Kehlani singles chronology
| "Cigarettes & Cush" (2017) | "Honey" (2017) | "Touch" (2017) |

Music video
- "Honey" on YouTube

= Honey (Kehlani song) =

2017 song by Kehlani

"Honey" is a song by American singer and songwriter Kehlani. It was released on October 6, 2017. They first performed the song live at Billboards Women in Music 2017. The official music video was released on December 4, 2017.

== Background ==
"Honey" was written by Kehlani and produced by Geoffro. Kehlani said the song was made using a Geoffro guitar loop with their best friends. The song was written for their lover, and sees Kehlani using romance as an escape and to let their pain go.

== Music video ==
The song's accompanying music video premiered on December 4, 2017 on Kehlani's YouTube account.
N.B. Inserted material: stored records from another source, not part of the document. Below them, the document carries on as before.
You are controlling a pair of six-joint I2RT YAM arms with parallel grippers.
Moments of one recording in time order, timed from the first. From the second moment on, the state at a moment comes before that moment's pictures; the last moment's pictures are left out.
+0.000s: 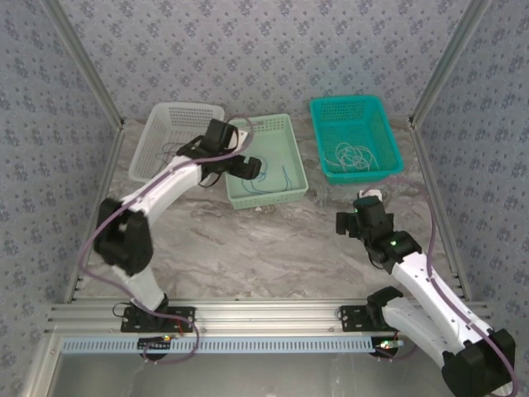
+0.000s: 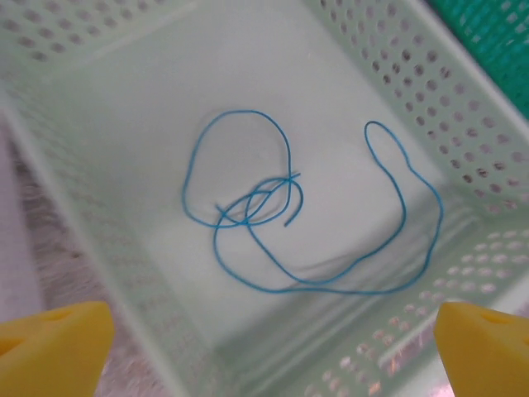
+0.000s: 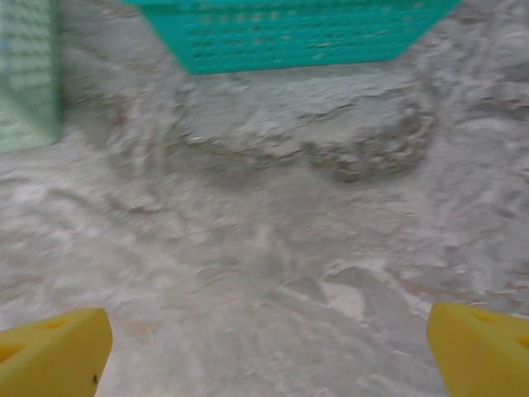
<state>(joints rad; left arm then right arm) -0.51 1.66 1.40 -0.52 0.03 -0.10 0.38 0.80 0.58 -0.58 0.39 0.28</state>
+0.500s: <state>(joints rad) -0.30 0.91 0.60 -0.20 -0.19 -0.10 0.08 1.21 0.36 0.32 0.36 0.05</state>
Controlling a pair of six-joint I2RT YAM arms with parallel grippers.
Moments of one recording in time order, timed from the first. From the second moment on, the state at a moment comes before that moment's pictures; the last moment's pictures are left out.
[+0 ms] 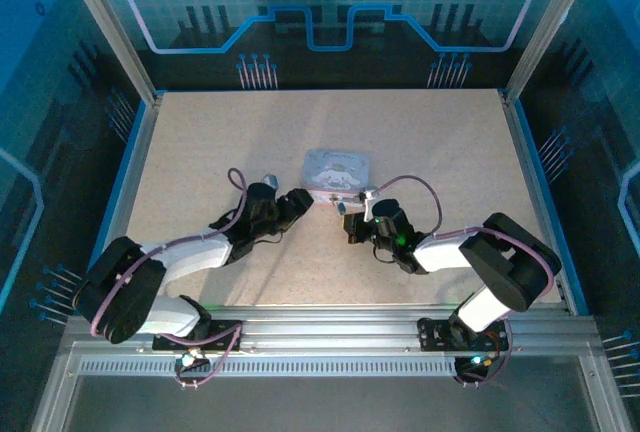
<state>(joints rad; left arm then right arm) -0.54 1.35 0.52 0.29 0.13 -1.19 0.69 1.57 0.42 0.62 -0.07 0.58</state>
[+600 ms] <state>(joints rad) -0.41 1.41 0.76 -0.02 0.19 -0.99 0.64 1.71 0.38 0.83 -0.21 0.79</state>
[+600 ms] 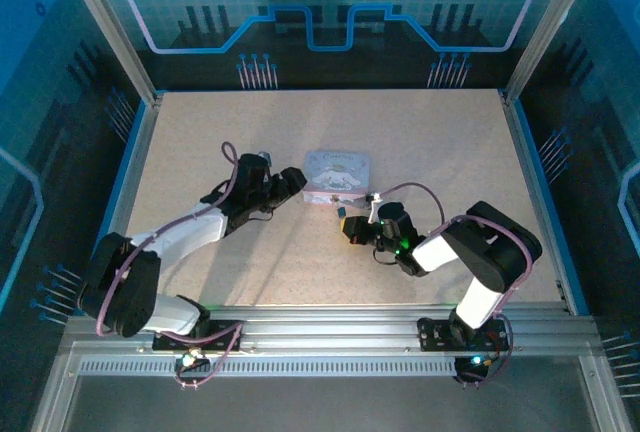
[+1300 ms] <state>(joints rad) -0.37 1.72 1.05 -0.17 0.26 -0.80 0.54 1.69 0.35 0.86 -0.31 0.79</state>
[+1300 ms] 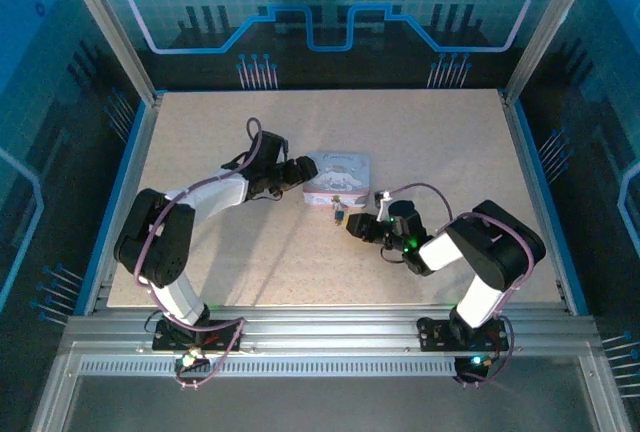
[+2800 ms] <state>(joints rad) -0.38 1.62 0.80 0.03 0.30 -0.88 0.39 1.85 0.49 0.93 -0.65 0.65</state>
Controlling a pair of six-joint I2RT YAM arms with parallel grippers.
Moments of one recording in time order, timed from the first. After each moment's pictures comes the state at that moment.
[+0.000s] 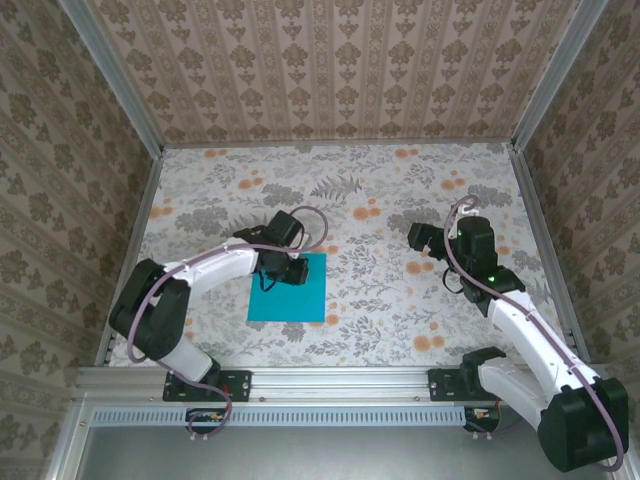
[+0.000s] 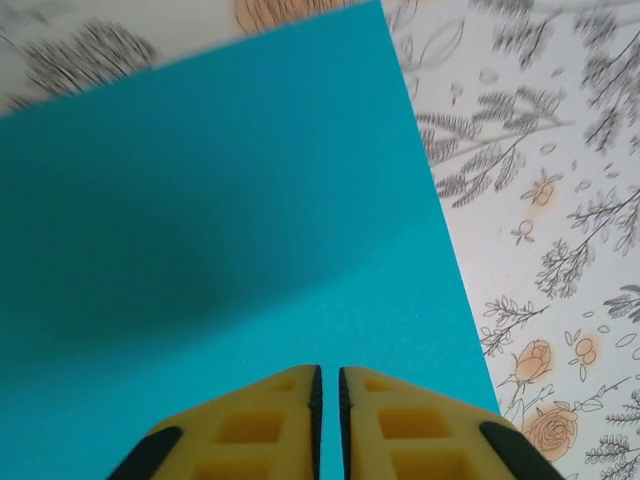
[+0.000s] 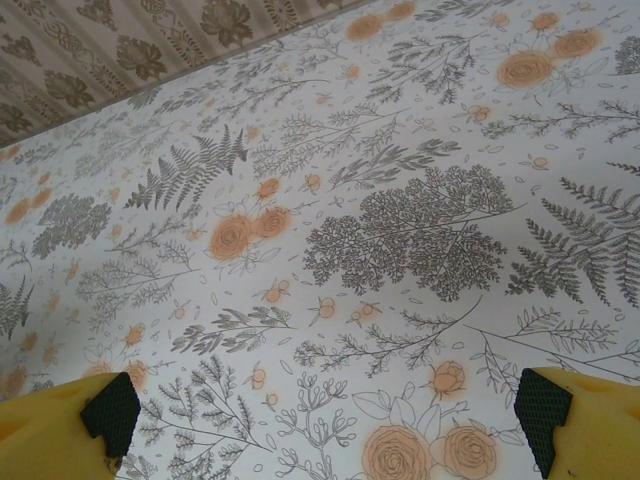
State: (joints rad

The music video was directed by David Camarena.

== Critical reception ==
In 2019, Billboard included the song in its list of the "30 Lesbian Love Songs".

== Certifications ==

Certifications for "Honey"
| Region | Certification | Certified units/sales |
| Canada (Music Canada) | Platinum | 80,000^{‡} |
| New Zealand (RMNZ) | Platinum | 30,000^{‡} |
| United States (RIAA) | Gold | 500,000^{‡} |
^{‡} Sales+streaming figures based on certification alone.